The problem — Type each record below again, with the same words.

··· Dataset records ···

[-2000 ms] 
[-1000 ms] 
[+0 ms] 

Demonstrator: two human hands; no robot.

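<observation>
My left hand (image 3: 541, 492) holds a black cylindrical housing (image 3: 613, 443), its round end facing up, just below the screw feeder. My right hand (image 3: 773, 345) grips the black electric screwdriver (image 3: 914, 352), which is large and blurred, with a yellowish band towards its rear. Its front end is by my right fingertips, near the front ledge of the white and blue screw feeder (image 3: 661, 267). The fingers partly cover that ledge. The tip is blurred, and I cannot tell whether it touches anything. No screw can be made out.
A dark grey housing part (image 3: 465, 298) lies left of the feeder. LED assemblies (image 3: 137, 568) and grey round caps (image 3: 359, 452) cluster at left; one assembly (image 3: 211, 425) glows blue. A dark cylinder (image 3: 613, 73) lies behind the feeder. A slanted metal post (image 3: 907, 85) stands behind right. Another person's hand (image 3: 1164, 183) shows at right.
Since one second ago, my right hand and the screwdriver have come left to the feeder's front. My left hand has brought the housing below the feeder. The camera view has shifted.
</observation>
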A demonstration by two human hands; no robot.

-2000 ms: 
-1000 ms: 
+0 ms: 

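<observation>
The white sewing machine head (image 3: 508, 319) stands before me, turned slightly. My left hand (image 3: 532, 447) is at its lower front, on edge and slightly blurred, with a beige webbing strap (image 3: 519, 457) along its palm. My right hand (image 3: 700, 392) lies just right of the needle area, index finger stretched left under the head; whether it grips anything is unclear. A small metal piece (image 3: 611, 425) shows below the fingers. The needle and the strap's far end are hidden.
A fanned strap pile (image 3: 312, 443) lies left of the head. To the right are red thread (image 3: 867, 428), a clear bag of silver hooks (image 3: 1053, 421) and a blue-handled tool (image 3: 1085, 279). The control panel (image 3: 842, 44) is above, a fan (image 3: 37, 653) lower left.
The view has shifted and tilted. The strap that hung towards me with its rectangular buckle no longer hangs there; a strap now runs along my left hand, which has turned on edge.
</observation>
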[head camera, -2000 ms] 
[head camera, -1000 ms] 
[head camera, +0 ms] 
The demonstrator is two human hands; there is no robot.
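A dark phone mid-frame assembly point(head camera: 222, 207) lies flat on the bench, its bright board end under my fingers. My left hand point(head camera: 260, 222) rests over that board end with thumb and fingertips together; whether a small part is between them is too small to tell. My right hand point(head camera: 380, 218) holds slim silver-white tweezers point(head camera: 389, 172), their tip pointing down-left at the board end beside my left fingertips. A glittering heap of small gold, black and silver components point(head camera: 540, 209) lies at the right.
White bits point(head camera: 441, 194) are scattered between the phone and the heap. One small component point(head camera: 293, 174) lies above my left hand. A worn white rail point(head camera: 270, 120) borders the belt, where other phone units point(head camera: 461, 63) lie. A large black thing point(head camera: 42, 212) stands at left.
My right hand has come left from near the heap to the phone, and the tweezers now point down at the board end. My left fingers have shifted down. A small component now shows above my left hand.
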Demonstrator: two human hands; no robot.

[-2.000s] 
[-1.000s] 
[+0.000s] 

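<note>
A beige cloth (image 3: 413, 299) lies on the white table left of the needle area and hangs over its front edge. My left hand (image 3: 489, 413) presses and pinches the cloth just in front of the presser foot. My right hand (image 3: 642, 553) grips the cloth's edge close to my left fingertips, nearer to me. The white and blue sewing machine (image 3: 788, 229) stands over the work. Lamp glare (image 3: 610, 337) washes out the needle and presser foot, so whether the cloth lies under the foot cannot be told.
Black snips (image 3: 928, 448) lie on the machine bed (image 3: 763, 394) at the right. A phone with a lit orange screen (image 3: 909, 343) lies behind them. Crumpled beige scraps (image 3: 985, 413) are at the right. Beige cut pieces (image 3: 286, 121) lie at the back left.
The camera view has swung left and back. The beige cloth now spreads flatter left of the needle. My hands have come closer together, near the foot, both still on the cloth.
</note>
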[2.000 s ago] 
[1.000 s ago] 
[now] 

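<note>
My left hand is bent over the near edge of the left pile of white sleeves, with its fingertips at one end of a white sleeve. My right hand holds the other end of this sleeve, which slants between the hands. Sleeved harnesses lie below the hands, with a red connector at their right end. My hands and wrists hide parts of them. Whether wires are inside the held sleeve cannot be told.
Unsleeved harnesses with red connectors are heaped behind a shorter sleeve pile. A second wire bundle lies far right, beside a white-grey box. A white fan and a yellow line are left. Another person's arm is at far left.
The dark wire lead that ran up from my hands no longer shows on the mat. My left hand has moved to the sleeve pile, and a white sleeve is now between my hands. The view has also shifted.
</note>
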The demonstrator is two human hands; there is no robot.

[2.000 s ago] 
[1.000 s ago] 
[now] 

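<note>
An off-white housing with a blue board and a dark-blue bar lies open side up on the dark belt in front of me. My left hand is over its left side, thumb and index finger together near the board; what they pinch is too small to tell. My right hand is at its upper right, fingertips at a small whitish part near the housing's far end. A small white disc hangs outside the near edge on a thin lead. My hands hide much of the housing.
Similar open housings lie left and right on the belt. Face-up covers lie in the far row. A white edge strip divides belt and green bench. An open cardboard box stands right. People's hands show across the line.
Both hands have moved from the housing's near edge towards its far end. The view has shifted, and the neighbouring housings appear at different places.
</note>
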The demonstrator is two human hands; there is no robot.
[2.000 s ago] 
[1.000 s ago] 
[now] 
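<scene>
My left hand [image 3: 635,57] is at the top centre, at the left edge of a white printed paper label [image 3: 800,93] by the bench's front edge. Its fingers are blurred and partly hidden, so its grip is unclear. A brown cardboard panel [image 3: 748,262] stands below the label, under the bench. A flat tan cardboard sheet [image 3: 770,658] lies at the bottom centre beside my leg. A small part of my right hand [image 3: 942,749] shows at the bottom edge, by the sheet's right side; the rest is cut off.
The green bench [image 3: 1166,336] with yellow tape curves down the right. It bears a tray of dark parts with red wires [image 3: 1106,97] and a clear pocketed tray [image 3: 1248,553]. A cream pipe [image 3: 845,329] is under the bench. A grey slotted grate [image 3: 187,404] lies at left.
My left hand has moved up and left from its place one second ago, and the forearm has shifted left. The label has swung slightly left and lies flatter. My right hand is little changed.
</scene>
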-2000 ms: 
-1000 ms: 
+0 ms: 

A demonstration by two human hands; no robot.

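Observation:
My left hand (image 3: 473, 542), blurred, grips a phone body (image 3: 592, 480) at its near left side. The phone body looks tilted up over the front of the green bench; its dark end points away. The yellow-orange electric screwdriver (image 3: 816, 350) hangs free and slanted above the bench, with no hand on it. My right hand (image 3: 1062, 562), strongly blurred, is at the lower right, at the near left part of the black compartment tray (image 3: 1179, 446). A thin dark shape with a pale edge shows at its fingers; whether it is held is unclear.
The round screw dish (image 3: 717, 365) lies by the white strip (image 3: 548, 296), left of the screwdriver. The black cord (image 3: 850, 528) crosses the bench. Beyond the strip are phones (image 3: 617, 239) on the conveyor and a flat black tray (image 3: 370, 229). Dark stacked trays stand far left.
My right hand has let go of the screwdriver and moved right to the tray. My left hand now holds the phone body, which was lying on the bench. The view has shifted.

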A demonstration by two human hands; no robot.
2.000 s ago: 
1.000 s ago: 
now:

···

Answer for this exercise —
[-2000 ms] 
[-1000 ms] 
[+0 ms] 

Demonstrator: two human hands; no robot.

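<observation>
My left hand (image 3: 541, 492) holds a black cylindrical housing (image 3: 613, 443), its round end facing up, just below the screw feeder. My right hand (image 3: 773, 345) grips the black electric screwdriver (image 3: 914, 352), which is large and blurred, with a yellowish band towards its rear. Its front end is by my right fingertips, near the front ledge of the white and blue screw feeder (image 3: 661, 267). The fingers partly cover that ledge. The tip is blurred, and I cannot tell whether it touches anything. No screw can be made out.
A dark grey housing part (image 3: 465, 298) lies left of the feeder. LED assemblies (image 3: 137, 568) and grey round caps (image 3: 359, 452) cluster at left; one assembly (image 3: 211, 425) glows blue. A dark cylinder (image 3: 613, 73) lies behind the feeder. A slanted metal post (image 3: 907, 85) stands behind right. Another person's hand (image 3: 1164, 183) shows at right.
Since one second ago, my right hand and the screwdriver have come left to the feeder's front. My left hand has brought the housing below the feeder. The camera view has shifted.
</observation>
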A demonstration by two human hands; no robot.

-2000 ms: 
-1000 ms: 
+0 ms: 

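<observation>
The white sewing machine head (image 3: 508, 319) stands before me, turned slightly. My left hand (image 3: 532, 447) is at its lower front, on edge and slightly blurred, with a beige webbing strap (image 3: 519, 457) along its palm. My right hand (image 3: 700, 392) lies just right of the needle area, index finger stretched left under the head; whether it grips anything is unclear. A small metal piece (image 3: 611, 425) shows below the fingers. The needle and the strap's far end are hidden.
A fanned strap pile (image 3: 312, 443) lies left of the head. To the right are red thread (image 3: 867, 428), a clear bag of silver hooks (image 3: 1053, 421) and a blue-handled tool (image 3: 1085, 279). The control panel (image 3: 842, 44) is above, a fan (image 3: 37, 653) lower left.
The view has shifted and tilted. The strap that hung towards me with its rectangular buckle no longer hangs there; a strap now runs along my left hand, which has turned on edge.
</observation>
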[head camera, -2000 ms] 
[head camera, -1000 ms] 
[head camera, +0 ms] 
The demonstrator is two human hands; there is no robot.
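A dark phone mid-frame assembly point(head camera: 222, 207) lies flat on the bench, its bright board end under my fingers. My left hand point(head camera: 260, 222) rests over that board end with thumb and fingertips together; whether a small part is between them is too small to tell. My right hand point(head camera: 380, 218) holds slim silver-white tweezers point(head camera: 389, 172), their tip pointing down-left at the board end beside my left fingertips. A glittering heap of small gold, black and silver components point(head camera: 540, 209) lies at the right.
White bits point(head camera: 441, 194) are scattered between the phone and the heap. One small component point(head camera: 293, 174) lies above my left hand. A worn white rail point(head camera: 270, 120) borders the belt, where other phone units point(head camera: 461, 63) lie. A large black thing point(head camera: 42, 212) stands at left.
My right hand has come left from near the heap to the phone, and the tweezers now point down at the board end. My left fingers have shifted down. A small component now shows above my left hand.
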Demonstrator: two human hands; no robot.

[-2.000s] 
[-1.000s] 
[+0.000s] 

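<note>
A beige cloth (image 3: 413, 299) lies on the white table left of the needle area and hangs over its front edge. My left hand (image 3: 489, 413) presses and pinches the cloth just in front of the presser foot. My right hand (image 3: 642, 553) grips the cloth's edge close to my left fingertips, nearer to me. The white and blue sewing machine (image 3: 788, 229) stands over the work. Lamp glare (image 3: 610, 337) washes out the needle and presser foot, so whether the cloth lies under the foot cannot be told.
Black snips (image 3: 928, 448) lie on the machine bed (image 3: 763, 394) at the right. A phone with a lit orange screen (image 3: 909, 343) lies behind them. Crumpled beige scraps (image 3: 985, 413) are at the right. Beige cut pieces (image 3: 286, 121) lie at the back left.
The camera view has swung left and back. The beige cloth now spreads flatter left of the needle. My hands have come closer together, near the foot, both still on the cloth.
</note>
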[2.000 s ago] 
[1.000 s ago] 
[now] 

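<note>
My left hand is bent over the near edge of the left pile of white sleeves, with its fingertips at one end of a white sleeve. My right hand holds the other end of this sleeve, which slants between the hands. Sleeved harnesses lie below the hands, with a red connector at their right end. My hands and wrists hide parts of them. Whether wires are inside the held sleeve cannot be told.
Unsleeved harnesses with red connectors are heaped behind a shorter sleeve pile. A second wire bundle lies far right, beside a white-grey box. A white fan and a yellow line are left. Another person's arm is at far left.
The dark wire lead that ran up from my hands no longer shows on the mat. My left hand has moved to the sleeve pile, and a white sleeve is now between my hands. The view has also shifted.
</note>
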The demonstrator is two human hands; there is no robot.

[2.000 s ago] 
[1.000 s ago] 
[now] 

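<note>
An off-white housing with a blue board and a dark-blue bar lies open side up on the dark belt in front of me. My left hand is over its left side, thumb and index finger together near the board; what they pinch is too small to tell. My right hand is at its upper right, fingertips at a small whitish part near the housing's far end. A small white disc hangs outside the near edge on a thin lead. My hands hide much of the housing.
Similar open housings lie left and right on the belt. Face-up covers lie in the far row. A white edge strip divides belt and green bench. An open cardboard box stands right. People's hands show across the line.
Both hands have moved from the housing's near edge towards its far end. The view has shifted, and the neighbouring housings appear at different places.
</note>
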The demonstrator is two human hands; there is no robot.
[2.000 s ago] 
[1.000 s ago] 
[now] 
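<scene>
My left hand [image 3: 635,57] is at the top centre, at the left edge of a white printed paper label [image 3: 800,93] by the bench's front edge. Its fingers are blurred and partly hidden, so its grip is unclear. A brown cardboard panel [image 3: 748,262] stands below the label, under the bench. A flat tan cardboard sheet [image 3: 770,658] lies at the bottom centre beside my leg. A small part of my right hand [image 3: 942,749] shows at the bottom edge, by the sheet's right side; the rest is cut off.
The green bench [image 3: 1166,336] with yellow tape curves down the right. It bears a tray of dark parts with red wires [image 3: 1106,97] and a clear pocketed tray [image 3: 1248,553]. A cream pipe [image 3: 845,329] is under the bench. A grey slotted grate [image 3: 187,404] lies at left.
My left hand has moved up and left from its place one second ago, and the forearm has shifted left. The label has swung slightly left and lies flatter. My right hand is little changed.
</scene>
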-2000 ms: 
-1000 ms: 
+0 ms: 

A demonstration by two human hands; no robot.

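Observation:
My left hand (image 3: 473, 542), blurred, grips a phone body (image 3: 592, 480) at its near left side. The phone body looks tilted up over the front of the green bench; its dark end points away. The yellow-orange electric screwdriver (image 3: 816, 350) hangs free and slanted above the bench, with no hand on it. My right hand (image 3: 1062, 562), strongly blurred, is at the lower right, at the near left part of the black compartment tray (image 3: 1179, 446). A thin dark shape with a pale edge shows at its fingers; whether it is held is unclear.
The round screw dish (image 3: 717, 365) lies by the white strip (image 3: 548, 296), left of the screwdriver. The black cord (image 3: 850, 528) crosses the bench. Beyond the strip are phones (image 3: 617, 239) on the conveyor and a flat black tray (image 3: 370, 229). Dark stacked trays stand far left.
My right hand has let go of the screwdriver and moved right to the tray. My left hand now holds the phone body, which was lying on the bench. The view has shifted.
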
A demonstration by two human hands; no robot.
2.000 s ago: 
1.000 s ago: 
now:

Nothing else is part of this output.